When my kids were little, I couldn't wait for them to hold the bottle themselves, walk, talk, sleep through the night. Then, each milestone that passed, I was all "what was I thinking!" I think the worst part when they get to be older teens and have their own visions for their life and not yours. Being a mom is constantly banging your head against the wall. Change spots often and it will look like an art piece vs a I can't do this anymore moment.
And now for a confession. I am a failure as a mom. Yea, yea, quit with the no you're nots. Thanks, but not true. I compare myself to everyone in everything! My kid doesn't like to read, there's is reading three grade levels ahead! Their kid keeps their room immaculate, I can't get my kid to pick up dog poop in his room! DOG POOP! You get where I'm going with this? You know why their kids are better? I'll tell you why. They're not. Somewhere, that kids mom is lamenting to their bff about something the kid isn't doing. Hillary Clinton once said that it takes a village to raise a child. Now, I'm not a fan of Hillary. Never have been. And, when I heard that, I was all "oh please! That's the lazy persons way to parent!" Now, I'm not saying Hillary was right. But, I have a group of friends that I regularly go to for support for everything, parenting is just one of them! See, God puts people in my life at different times. There's those whose kids are graduating college, just entering college, still in high school, still in grade school, and not even in preschool. We all help each other out from 'it'll get better' to hugs, to 'man that's a hard one, we'll get through it together'. The hardest thing is to find friends with a parenting style close to yours. God sends those too :D
Currently, I'm dealing with an 18 year old who from my view has no direction (from his view he does); a 17 year old who is has her first boyfriend, and is starting to look at colleges, and an about to be 16 year old (in 16 days thankyouverymuch) dealing with everything. While my kids are lovely, beautiful, smart, et al and I wouldn't trade them for the world, this s&)$ is HARD! Let me tell you now, commercials lie! Calgon doesn't take you away. Herbal Essence doesn't have that side effect to me in the shower, and those coffee commercials, please, I've never been that awake to have that euphoric look on my face, I haven't had my coffee yet!
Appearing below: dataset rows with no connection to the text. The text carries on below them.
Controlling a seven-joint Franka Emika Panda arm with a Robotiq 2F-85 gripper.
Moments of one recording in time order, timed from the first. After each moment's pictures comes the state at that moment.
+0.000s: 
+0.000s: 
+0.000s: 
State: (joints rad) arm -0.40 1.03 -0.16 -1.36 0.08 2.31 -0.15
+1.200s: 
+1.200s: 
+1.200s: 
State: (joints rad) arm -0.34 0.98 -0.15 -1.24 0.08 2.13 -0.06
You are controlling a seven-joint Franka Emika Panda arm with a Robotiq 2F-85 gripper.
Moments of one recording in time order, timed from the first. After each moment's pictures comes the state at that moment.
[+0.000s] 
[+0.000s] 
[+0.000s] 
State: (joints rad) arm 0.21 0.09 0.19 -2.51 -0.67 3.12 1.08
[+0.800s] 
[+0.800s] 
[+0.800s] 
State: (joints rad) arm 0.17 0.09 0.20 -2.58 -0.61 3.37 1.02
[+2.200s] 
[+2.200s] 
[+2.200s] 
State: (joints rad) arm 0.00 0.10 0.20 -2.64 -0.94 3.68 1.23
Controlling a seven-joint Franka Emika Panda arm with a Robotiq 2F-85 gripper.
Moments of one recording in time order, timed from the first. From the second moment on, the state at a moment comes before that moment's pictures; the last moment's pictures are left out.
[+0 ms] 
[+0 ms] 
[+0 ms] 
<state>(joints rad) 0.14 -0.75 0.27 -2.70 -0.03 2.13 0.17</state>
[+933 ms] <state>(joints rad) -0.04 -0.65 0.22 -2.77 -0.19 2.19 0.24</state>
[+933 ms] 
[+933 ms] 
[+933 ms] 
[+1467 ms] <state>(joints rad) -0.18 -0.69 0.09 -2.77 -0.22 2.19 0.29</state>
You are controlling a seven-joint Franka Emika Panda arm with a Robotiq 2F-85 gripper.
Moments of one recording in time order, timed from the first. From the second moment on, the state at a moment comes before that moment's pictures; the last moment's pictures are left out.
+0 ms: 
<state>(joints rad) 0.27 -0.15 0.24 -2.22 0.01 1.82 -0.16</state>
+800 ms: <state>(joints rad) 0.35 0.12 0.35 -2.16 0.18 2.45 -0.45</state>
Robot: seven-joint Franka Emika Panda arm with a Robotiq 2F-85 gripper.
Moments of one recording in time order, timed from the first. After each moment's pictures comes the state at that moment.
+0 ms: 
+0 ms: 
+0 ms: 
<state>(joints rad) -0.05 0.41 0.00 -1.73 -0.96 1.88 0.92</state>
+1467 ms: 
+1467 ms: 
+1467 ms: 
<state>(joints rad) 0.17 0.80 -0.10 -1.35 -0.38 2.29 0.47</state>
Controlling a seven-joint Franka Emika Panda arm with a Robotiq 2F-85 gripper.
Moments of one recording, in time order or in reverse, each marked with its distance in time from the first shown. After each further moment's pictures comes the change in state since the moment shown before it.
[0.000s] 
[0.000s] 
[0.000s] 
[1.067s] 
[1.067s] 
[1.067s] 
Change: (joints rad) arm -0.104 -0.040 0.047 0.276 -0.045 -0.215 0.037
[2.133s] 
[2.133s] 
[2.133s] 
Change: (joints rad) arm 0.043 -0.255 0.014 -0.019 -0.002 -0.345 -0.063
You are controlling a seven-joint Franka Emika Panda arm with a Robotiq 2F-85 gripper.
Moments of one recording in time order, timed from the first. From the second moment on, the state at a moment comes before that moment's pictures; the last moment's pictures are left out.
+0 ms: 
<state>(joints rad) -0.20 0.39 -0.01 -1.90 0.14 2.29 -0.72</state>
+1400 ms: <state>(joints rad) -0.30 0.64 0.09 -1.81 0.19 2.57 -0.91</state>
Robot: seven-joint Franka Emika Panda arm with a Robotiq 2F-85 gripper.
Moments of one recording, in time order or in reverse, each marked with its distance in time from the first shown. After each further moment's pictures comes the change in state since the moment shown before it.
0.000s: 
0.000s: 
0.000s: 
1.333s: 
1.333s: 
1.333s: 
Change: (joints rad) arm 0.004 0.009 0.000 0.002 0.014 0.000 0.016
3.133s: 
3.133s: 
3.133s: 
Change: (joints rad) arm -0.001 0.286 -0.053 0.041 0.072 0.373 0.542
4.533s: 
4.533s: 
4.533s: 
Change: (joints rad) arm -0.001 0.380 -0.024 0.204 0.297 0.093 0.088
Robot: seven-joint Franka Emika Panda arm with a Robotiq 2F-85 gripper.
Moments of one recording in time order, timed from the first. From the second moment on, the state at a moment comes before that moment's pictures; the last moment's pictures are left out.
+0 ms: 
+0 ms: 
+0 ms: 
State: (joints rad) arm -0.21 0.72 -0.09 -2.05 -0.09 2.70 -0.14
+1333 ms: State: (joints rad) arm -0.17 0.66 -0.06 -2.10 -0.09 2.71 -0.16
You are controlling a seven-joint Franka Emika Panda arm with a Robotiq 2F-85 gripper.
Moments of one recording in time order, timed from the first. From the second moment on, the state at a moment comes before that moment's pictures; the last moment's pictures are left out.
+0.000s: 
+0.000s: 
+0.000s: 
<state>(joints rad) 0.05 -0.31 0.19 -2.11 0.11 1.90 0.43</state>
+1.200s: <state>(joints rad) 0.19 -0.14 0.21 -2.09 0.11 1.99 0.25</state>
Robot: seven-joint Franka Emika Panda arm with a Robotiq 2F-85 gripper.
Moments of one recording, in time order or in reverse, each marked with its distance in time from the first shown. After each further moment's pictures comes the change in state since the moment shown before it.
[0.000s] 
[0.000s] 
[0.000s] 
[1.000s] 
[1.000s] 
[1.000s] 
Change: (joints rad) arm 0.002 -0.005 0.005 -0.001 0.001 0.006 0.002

What isn't hard, is the love. I love my kids and you love yours. We are here to support each other. We can do this! And, in the words of one of my favorite songs (the servant song) 'We are pilgrims on a journey, we are travelers on a road, we are here to help each other walk the mile and bear the load'. "I will weep when you are weeping. When you laugh, I'll laugh with you. I will share your joy and sorrow till we see this journey through'.
Until next time,
Will you let me be your servant? Let me be as Christ to you. Pray that I may have the grace to let you be my servant too.